Records excerpted from a collection:

--------------------------------

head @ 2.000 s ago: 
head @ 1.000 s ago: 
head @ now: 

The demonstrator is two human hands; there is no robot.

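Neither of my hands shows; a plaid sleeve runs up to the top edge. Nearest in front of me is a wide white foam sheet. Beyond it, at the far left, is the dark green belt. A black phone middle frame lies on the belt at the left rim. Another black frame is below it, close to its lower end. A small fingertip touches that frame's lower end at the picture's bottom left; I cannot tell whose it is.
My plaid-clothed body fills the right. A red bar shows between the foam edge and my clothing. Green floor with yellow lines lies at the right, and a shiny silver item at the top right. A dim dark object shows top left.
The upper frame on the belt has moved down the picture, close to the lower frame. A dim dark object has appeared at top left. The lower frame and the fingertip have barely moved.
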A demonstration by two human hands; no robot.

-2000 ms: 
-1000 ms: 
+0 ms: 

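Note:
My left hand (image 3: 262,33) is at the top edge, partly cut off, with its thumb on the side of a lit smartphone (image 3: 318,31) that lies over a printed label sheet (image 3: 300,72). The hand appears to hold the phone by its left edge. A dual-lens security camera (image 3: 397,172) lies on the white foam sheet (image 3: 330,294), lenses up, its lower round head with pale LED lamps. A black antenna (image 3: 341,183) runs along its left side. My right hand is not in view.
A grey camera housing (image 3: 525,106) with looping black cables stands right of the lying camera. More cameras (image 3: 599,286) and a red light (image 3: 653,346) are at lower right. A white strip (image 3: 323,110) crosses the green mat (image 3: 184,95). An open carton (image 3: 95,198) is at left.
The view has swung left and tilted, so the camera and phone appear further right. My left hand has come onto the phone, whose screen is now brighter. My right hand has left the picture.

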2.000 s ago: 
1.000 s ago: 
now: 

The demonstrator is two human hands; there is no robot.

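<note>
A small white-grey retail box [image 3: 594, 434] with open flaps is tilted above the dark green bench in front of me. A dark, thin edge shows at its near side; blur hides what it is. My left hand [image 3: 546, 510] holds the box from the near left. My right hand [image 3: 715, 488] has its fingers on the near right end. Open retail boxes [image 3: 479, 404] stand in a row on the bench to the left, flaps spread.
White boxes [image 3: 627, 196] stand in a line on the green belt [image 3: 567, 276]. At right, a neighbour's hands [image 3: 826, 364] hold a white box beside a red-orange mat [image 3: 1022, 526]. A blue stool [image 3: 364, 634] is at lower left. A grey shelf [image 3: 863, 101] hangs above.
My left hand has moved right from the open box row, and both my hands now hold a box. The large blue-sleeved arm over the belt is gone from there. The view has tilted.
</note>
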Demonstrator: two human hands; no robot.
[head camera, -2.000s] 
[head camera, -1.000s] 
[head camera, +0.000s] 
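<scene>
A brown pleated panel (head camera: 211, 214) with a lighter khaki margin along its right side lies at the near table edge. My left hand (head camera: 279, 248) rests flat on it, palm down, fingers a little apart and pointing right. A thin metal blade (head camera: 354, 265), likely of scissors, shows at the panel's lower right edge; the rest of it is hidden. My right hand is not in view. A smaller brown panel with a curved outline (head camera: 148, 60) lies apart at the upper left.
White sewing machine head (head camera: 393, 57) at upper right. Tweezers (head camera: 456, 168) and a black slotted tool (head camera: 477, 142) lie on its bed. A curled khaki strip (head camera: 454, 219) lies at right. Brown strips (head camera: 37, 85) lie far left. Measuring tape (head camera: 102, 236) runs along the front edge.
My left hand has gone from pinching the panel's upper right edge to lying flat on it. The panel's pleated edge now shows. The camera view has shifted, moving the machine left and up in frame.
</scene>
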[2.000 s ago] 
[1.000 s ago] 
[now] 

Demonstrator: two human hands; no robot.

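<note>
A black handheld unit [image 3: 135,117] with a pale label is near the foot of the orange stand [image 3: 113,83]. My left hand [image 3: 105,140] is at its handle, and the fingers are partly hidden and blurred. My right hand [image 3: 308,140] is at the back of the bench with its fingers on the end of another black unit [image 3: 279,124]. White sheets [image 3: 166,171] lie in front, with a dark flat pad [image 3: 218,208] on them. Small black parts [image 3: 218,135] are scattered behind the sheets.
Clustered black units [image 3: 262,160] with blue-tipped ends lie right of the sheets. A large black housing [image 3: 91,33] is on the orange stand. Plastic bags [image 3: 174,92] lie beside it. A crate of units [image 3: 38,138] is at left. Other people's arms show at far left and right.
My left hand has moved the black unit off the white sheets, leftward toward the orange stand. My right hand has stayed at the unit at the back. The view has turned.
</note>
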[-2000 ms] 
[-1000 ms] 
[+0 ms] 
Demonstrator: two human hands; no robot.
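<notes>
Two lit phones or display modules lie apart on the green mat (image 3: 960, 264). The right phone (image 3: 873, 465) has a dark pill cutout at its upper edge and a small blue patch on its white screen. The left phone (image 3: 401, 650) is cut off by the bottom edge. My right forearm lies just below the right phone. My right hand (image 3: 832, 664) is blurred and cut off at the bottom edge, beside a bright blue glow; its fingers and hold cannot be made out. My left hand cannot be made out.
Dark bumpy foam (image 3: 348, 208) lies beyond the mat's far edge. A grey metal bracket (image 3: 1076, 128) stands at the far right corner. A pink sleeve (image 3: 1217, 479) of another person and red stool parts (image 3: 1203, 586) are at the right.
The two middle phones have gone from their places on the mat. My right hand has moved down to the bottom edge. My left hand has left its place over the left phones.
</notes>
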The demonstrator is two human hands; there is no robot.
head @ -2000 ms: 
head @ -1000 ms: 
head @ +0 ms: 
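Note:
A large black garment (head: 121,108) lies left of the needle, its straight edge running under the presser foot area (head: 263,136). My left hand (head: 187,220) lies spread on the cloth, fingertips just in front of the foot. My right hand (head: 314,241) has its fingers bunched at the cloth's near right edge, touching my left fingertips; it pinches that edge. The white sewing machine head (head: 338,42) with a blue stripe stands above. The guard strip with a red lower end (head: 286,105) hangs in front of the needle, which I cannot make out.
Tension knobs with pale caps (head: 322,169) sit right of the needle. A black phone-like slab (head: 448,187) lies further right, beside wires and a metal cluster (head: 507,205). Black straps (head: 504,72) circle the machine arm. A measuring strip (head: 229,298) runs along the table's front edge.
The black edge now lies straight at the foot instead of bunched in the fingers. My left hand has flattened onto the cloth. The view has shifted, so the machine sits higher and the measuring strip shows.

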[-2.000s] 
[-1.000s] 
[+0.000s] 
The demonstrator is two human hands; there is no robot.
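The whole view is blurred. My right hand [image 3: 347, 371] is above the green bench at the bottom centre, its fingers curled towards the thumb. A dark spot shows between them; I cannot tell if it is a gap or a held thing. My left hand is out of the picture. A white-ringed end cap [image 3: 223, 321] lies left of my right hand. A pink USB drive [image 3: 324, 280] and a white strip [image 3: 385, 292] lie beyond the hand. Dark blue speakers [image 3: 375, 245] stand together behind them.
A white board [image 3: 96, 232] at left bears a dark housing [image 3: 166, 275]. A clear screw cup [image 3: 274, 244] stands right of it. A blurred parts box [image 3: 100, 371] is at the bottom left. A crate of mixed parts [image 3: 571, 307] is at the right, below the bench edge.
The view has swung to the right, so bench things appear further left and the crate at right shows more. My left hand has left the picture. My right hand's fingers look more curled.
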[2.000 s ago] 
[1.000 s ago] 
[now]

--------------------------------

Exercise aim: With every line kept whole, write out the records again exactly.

Task output:
head @ 2.000 s ago: 
head @ 1.000 s ago: 
head @ now: 

The demonstrator is two human hands; there is no robot.

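Neither of my hands shows; a plaid sleeve runs up to the top edge. Nearest in front of me is a wide white foam sheet. Beyond it, at the far left, is the dark green belt. A black phone middle frame lies on the belt at the left rim. Another black frame is below it, close to its lower end. A small fingertip touches that frame's lower end at the picture's bottom left; I cannot tell whose it is.
My plaid-clothed body fills the right. A red bar shows between the foam edge and my clothing. Green floor with yellow lines lies at the right, and a shiny silver item at the top right. A dim dark object shows top left.
The upper frame on the belt has moved down the picture, close to the lower frame. A dim dark object has appeared at top left. The lower frame and the fingertip have barely moved.
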A demonstration by two human hands; no robot.

-2000 ms: 
-1000 ms: 
+0 ms: 

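Note:
My left hand (image 3: 262,33) is at the top edge, partly cut off, with its thumb on the side of a lit smartphone (image 3: 318,31) that lies over a printed label sheet (image 3: 300,72). The hand appears to hold the phone by its left edge. A dual-lens security camera (image 3: 397,172) lies on the white foam sheet (image 3: 330,294), lenses up, its lower round head with pale LED lamps. A black antenna (image 3: 341,183) runs along its left side. My right hand is not in view.
A grey camera housing (image 3: 525,106) with looping black cables stands right of the lying camera. More cameras (image 3: 599,286) and a red light (image 3: 653,346) are at lower right. A white strip (image 3: 323,110) crosses the green mat (image 3: 184,95). An open carton (image 3: 95,198) is at left.
The view has swung left and tilted, so the camera and phone appear further right. My left hand has come onto the phone, whose screen is now brighter. My right hand has left the picture.
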
2.000 s ago: 
1.000 s ago: 
now: 

The demonstrator is two human hands; there is no robot.

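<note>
A small white-grey retail box [image 3: 594, 434] with open flaps is tilted above the dark green bench in front of me. A dark, thin edge shows at its near side; blur hides what it is. My left hand [image 3: 546, 510] holds the box from the near left. My right hand [image 3: 715, 488] has its fingers on the near right end. Open retail boxes [image 3: 479, 404] stand in a row on the bench to the left, flaps spread.
White boxes [image 3: 627, 196] stand in a line on the green belt [image 3: 567, 276]. At right, a neighbour's hands [image 3: 826, 364] hold a white box beside a red-orange mat [image 3: 1022, 526]. A blue stool [image 3: 364, 634] is at lower left. A grey shelf [image 3: 863, 101] hangs above.
My left hand has moved right from the open box row, and both my hands now hold a box. The large blue-sleeved arm over the belt is gone from there. The view has tilted.
</note>
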Demonstrator: two human hands; no robot.
[head camera, -2.000s] 
[head camera, -1.000s] 
[head camera, +0.000s] 
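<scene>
A brown pleated panel (head camera: 211, 214) with a lighter khaki margin along its right side lies at the near table edge. My left hand (head camera: 279, 248) rests flat on it, palm down, fingers a little apart and pointing right. A thin metal blade (head camera: 354, 265), likely of scissors, shows at the panel's lower right edge; the rest of it is hidden. My right hand is not in view. A smaller brown panel with a curved outline (head camera: 148, 60) lies apart at the upper left.
White sewing machine head (head camera: 393, 57) at upper right. Tweezers (head camera: 456, 168) and a black slotted tool (head camera: 477, 142) lie on its bed. A curled khaki strip (head camera: 454, 219) lies at right. Brown strips (head camera: 37, 85) lie far left. Measuring tape (head camera: 102, 236) runs along the front edge.
My left hand has gone from pinching the panel's upper right edge to lying flat on it. The panel's pleated edge now shows. The camera view has shifted, moving the machine left and up in frame.
</scene>
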[2.000 s ago] 
[1.000 s ago] 
[now] 

Demonstrator: two human hands; no robot.

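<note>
A black handheld unit [image 3: 135,117] with a pale label is near the foot of the orange stand [image 3: 113,83]. My left hand [image 3: 105,140] is at its handle, and the fingers are partly hidden and blurred. My right hand [image 3: 308,140] is at the back of the bench with its fingers on the end of another black unit [image 3: 279,124]. White sheets [image 3: 166,171] lie in front, with a dark flat pad [image 3: 218,208] on them. Small black parts [image 3: 218,135] are scattered behind the sheets.
Clustered black units [image 3: 262,160] with blue-tipped ends lie right of the sheets. A large black housing [image 3: 91,33] is on the orange stand. Plastic bags [image 3: 174,92] lie beside it. A crate of units [image 3: 38,138] is at left. Other people's arms show at far left and right.
My left hand has moved the black unit off the white sheets, leftward toward the orange stand. My right hand has stayed at the unit at the back. The view has turned.
</note>
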[-2000 ms] 
[-1000 ms] 
[+0 ms] 
Demonstrator: two human hands; no robot.
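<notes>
Two lit phones or display modules lie apart on the green mat (image 3: 960, 264). The right phone (image 3: 873, 465) has a dark pill cutout at its upper edge and a small blue patch on its white screen. The left phone (image 3: 401, 650) is cut off by the bottom edge. My right forearm lies just below the right phone. My right hand (image 3: 832, 664) is blurred and cut off at the bottom edge, beside a bright blue glow; its fingers and hold cannot be made out. My left hand cannot be made out.
Dark bumpy foam (image 3: 348, 208) lies beyond the mat's far edge. A grey metal bracket (image 3: 1076, 128) stands at the far right corner. A pink sleeve (image 3: 1217, 479) of another person and red stool parts (image 3: 1203, 586) are at the right.
The two middle phones have gone from their places on the mat. My right hand has moved down to the bottom edge. My left hand has left its place over the left phones.
</notes>
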The demonstrator is two human hands; there is no robot.
head @ -2000 ms: 
head @ -1000 ms: 
head @ +0 ms: 
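Note:
A large black garment (head: 121,108) lies left of the needle, its straight edge running under the presser foot area (head: 263,136). My left hand (head: 187,220) lies spread on the cloth, fingertips just in front of the foot. My right hand (head: 314,241) has its fingers bunched at the cloth's near right edge, touching my left fingertips; it pinches that edge. The white sewing machine head (head: 338,42) with a blue stripe stands above. The guard strip with a red lower end (head: 286,105) hangs in front of the needle, which I cannot make out.
Tension knobs with pale caps (head: 322,169) sit right of the needle. A black phone-like slab (head: 448,187) lies further right, beside wires and a metal cluster (head: 507,205). Black straps (head: 504,72) circle the machine arm. A measuring strip (head: 229,298) runs along the table's front edge.
The black edge now lies straight at the foot instead of bunched in the fingers. My left hand has flattened onto the cloth. The view has shifted, so the machine sits higher and the measuring strip shows.
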
[-2.000s] 
[-1.000s] 
[+0.000s] 
The demonstrator is two human hands; there is no robot.
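The whole view is blurred. My right hand [image 3: 347, 371] is above the green bench at the bottom centre, its fingers curled towards the thumb. A dark spot shows between them; I cannot tell if it is a gap or a held thing. My left hand is out of the picture. A white-ringed end cap [image 3: 223, 321] lies left of my right hand. A pink USB drive [image 3: 324, 280] and a white strip [image 3: 385, 292] lie beyond the hand. Dark blue speakers [image 3: 375, 245] stand together behind them.
A white board [image 3: 96, 232] at left bears a dark housing [image 3: 166, 275]. A clear screw cup [image 3: 274, 244] stands right of it. A blurred parts box [image 3: 100, 371] is at the bottom left. A crate of mixed parts [image 3: 571, 307] is at the right, below the bench edge.
The view has swung to the right, so bench things appear further left and the crate at right shows more. My left hand has left the picture. My right hand's fingers look more curled.
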[2.000 s ago] 
[1.000 s ago] 
[now]

No additional output is expected.